_TASK INSTRUCTIONS:_ Return every entry in the listing word for word.

☆ ☆ ☆

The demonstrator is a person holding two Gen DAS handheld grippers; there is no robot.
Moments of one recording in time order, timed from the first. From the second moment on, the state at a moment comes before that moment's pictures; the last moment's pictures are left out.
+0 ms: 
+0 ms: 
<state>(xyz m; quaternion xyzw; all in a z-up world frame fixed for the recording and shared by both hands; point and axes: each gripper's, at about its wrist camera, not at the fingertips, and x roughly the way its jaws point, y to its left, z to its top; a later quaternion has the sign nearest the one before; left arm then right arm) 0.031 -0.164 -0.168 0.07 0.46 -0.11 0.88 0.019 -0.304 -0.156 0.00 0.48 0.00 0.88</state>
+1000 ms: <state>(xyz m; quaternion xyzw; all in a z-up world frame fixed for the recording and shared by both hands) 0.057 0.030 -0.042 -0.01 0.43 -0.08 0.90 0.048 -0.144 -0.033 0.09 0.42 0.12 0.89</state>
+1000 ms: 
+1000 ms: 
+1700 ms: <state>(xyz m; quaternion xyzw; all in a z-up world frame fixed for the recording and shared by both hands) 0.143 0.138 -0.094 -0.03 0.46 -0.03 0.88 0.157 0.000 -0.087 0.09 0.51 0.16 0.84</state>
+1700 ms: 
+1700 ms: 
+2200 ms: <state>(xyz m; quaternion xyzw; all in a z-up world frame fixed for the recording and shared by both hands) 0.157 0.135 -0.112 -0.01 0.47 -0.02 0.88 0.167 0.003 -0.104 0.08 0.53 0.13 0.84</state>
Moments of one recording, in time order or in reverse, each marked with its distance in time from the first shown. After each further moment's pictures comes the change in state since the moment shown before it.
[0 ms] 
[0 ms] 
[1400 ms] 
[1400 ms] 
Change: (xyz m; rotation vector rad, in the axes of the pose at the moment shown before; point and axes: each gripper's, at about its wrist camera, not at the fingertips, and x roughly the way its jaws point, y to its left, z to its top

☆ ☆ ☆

_ANSWER TO THE EXERCISE:_
The demonstrator is a person holding two Gen DAS handheld grippers; there is no robot.
Moments of one recording in time order, timed from the first. From the second moment on, the state at a moment comes before that moment's pictures; the last moment's pictures are left out.
+0 ms: 
+0 ms: 
<state>(xyz m; quaternion xyzw; all in a z-up world frame fixed for the recording and shared by both hands; point and axes: each gripper's, at about its wrist camera, not at the fingertips, and x roughly the way its jaws point, y to its left, z to its top; a later quaternion has the sign nearest the one before; left arm then right arm) 0.031 -0.164 -0.168 0.07 0.46 -0.11 0.88 0.019 -0.304 -0.156 0.00 0.48 0.00 0.88</state>
+1000 ms: <state>(xyz m; quaternion xyzw; all in a z-up world frame fixed for the recording and shared by both hands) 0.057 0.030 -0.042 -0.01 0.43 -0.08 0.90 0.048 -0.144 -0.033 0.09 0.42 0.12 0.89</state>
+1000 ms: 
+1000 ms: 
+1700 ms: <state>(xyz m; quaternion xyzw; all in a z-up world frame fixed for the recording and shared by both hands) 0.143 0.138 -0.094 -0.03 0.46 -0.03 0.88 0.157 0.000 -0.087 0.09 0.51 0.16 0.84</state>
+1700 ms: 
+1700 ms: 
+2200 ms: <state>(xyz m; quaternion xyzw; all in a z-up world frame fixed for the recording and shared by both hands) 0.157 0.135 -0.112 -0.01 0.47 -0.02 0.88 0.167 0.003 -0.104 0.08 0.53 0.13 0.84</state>
Moments of one recording, in time order or in reverse, each marked with its distance in time from the first shown. After each further moment's pictures comes the change in state since the moment shown before it.
[0 ms] 
[0 ms] 
[1400 ms] 
[1400 ms] 
Change: (xyz m; rotation vector rad, in the axes of the pose at the moment shown before; point and axes: each gripper's, at about its wrist camera, not at the fingertips, and x roughly the way its jaws point, y to its left, z to its top

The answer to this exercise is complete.